Just before dawn on an August morning in 1945 an intense light called flashed across the New Mexican desert from a site called Trinity. It was bright in the pre-dawn darkness but had it been high noon on a clear day the flash of light would momentarily have eclipsed the sun. With that flash, atomic explosion moved from theory to reality. And like the burst of energy at creation called the big bang, in that flash, the nuclear age was born. This was a fission explosion, the splitting of the heavy atoms of Plutonium (p-239) into smaller atoms.
The weapon produced the explosive power of twenty kilotons or forty million pounds of TNT. A flight of a thousand B-17's could carry only about one tenth of that explosive power. The bomb that exploded at Trinity was the second generation of nuclear weapons, an implosion bomb. Many explosive charges around a spherical core of Plutonium imploded it to make a non-critical mass into a critical one which would explode.
The Uranium gun bomb that was detonated over Hiroshima was an untested but far simpler concept that used far more material. There was only enough Uranium for the two pieces of this bomb, a target and a bullet that was fired down a "gun barrel" to make a critical mass. There was enough plutonium for two of the more efficient bombs, the other was detonated over Nagasaki.
It would be a few years till we learned three more terms, thermonuclear weapon, megaton and hydrogen bomb. The latter was a bomb that fused two atoms of Deuterium or heavy hydrogen, an isotope of hydrogen that unlike regular hydrogen has a neutron in the nucleus to produce one helium atom and a very small parcel of energy but with many of these fusions the energy released was phenomenal. Instead of measuring yield in kilo tons or thousands of tons of TNT, with the hydrogen bomb it was measured in megatons or millions of tons of TNT. The explosive power of a bomb had increased by a factor of one thousand in less than ten years! It was in this environment that the Cold War was fought.
I realize I am in the minority, but I personally believe the World War II attacks on Hiroshima and Nagasaki were necessary. Sure they ended the war. But the destruction of those two cities brought on thinking that pervaded the minds of the decision makers in 50's and 60's, possibly into the 70's and 80's. If you have seen the short segments that show the civil defense "duck and cover" public service announcements of the 50's on TV Land showing children in schools ducking under their desks, you have probably laughed. I didn't when I saw it again for the first time in probably forty years. But you would not have laughed if you were there. I was.
To get a better perspective of the mood of the times look at the various pages of a document that was printed and circulated by our government. The one I have is the third edition published in July 1955. I have never seen other editions. It was to provide the family with information that would help them survive a nuclear attack. The front cover shows the civil defense logo, the black letters CD in a white triangle and that inside a black circle. It was a logo that was used to identify bomb shelters as well.

Some of the information is almost ludicrous, some is very practical for any family facing any disaster, man made or natural. It talks of planned evacuation which is only practical if there is sufficient time to carry it out. The material in the booklet, if applied may have saved lives if they had been dropped on New Orleans and their message of preparation had been heeded early in 2006. It includes a message on the inside cover from President Eisenhower. Take a tour of the document. It will give you a flavor of the thinking about this time.

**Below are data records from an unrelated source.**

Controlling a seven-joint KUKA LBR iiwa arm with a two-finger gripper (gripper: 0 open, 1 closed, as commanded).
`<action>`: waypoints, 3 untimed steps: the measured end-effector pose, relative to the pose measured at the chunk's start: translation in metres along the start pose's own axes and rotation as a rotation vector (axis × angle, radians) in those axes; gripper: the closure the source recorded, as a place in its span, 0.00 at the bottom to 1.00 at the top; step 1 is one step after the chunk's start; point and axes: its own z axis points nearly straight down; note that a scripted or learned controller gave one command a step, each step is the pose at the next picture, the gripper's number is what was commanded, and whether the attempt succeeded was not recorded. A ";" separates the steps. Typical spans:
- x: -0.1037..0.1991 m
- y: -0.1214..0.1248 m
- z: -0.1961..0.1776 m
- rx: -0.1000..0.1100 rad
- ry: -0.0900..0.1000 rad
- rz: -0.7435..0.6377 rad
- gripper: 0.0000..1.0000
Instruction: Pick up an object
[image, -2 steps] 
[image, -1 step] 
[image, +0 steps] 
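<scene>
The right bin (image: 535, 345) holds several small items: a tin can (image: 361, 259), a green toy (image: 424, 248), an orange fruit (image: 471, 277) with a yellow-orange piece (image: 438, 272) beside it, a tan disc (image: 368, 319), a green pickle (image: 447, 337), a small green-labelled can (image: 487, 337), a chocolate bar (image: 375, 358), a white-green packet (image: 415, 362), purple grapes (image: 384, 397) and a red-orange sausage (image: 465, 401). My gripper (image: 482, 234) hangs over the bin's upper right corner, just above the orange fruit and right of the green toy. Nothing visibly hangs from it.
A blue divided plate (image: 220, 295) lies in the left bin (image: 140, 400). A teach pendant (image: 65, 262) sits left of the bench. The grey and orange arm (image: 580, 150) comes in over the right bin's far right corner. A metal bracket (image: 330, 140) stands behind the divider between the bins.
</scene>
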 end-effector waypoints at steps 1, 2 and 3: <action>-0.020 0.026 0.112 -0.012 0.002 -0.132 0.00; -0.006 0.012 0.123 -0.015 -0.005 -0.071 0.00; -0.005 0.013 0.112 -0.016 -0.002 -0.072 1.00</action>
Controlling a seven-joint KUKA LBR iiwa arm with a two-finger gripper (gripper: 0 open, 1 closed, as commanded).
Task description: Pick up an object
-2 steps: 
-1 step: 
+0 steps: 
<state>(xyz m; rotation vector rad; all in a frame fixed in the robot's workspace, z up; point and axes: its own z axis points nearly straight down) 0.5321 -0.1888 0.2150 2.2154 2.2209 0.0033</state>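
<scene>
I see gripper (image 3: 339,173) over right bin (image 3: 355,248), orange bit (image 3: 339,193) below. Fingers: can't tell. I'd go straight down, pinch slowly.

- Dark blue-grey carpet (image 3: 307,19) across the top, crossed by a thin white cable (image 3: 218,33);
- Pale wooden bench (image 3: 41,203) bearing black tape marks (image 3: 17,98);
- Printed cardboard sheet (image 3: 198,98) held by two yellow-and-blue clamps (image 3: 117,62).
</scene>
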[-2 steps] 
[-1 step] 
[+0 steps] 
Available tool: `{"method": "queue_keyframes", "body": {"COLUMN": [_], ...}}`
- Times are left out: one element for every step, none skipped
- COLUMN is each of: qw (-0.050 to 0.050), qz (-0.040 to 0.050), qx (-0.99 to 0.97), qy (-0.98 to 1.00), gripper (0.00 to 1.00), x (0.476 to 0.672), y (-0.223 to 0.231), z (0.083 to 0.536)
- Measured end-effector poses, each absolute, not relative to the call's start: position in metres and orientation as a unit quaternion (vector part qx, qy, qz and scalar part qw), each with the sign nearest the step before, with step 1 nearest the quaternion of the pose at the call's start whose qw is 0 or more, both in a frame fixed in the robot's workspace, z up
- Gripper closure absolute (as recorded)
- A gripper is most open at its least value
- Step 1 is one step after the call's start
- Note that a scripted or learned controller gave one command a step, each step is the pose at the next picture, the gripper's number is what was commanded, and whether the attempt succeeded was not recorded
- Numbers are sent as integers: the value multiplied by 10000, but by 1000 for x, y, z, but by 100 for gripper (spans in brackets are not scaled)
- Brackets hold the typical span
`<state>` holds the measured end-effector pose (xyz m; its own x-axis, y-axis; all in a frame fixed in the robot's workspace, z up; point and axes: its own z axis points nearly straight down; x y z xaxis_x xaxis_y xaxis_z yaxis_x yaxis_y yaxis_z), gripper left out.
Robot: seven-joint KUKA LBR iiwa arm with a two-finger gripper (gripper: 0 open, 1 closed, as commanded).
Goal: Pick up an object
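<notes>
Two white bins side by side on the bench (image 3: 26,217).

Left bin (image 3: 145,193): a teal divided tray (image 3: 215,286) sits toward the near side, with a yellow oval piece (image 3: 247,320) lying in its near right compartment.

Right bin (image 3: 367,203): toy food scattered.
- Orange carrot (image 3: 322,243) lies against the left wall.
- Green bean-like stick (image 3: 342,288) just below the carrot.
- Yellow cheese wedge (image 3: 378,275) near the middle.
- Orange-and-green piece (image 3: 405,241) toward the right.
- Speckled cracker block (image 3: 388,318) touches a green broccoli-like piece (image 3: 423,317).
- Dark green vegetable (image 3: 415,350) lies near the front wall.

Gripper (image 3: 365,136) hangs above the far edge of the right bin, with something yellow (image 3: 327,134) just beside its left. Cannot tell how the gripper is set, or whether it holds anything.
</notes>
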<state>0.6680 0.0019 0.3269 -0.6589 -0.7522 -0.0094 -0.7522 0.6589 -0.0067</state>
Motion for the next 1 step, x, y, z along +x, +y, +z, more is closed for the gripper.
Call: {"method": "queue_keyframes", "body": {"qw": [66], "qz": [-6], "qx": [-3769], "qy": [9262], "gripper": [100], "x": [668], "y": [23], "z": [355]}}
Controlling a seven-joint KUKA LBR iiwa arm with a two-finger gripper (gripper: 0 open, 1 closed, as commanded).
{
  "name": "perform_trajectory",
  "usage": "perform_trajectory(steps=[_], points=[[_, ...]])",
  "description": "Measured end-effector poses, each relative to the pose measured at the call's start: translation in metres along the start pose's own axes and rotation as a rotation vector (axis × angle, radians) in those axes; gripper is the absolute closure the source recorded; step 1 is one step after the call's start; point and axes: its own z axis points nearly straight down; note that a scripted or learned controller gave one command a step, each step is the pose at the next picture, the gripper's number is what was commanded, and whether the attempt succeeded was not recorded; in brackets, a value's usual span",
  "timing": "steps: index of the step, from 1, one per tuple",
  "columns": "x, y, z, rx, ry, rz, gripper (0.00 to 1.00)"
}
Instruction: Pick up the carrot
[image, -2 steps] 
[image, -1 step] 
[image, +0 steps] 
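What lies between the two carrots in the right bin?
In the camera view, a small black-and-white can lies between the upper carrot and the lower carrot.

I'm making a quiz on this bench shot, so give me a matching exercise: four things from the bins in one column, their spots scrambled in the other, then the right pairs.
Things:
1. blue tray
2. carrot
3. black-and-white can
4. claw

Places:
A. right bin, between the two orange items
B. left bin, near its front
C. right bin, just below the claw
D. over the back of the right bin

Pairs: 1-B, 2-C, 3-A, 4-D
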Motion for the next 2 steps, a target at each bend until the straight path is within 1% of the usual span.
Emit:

The back of the cover contains several messages in addition to the one from President Eisenhower. The other two writers were not significant enough that I remember either of them. The theme is that the new H-bombs are much more powerful, we must be prepared for them to be used against us. The Hiroshima bomb had a yield of 20 Kilotons, the equivalent of exploding 20,000 tons of TNT. The bombs of the middle fifties were generally about 20 Megatons but some were as much as 100 Megatons or Million tons of TNT. A 20 MT bomb would be one thousand times as powerful as a 20 KT. In two decades the destructive power of a single bomber, carrying one bomb went from 2 tons (the biggest pre-World War conventional bomb to 20 KT, to 20 MT. This was mind boggling to say the least.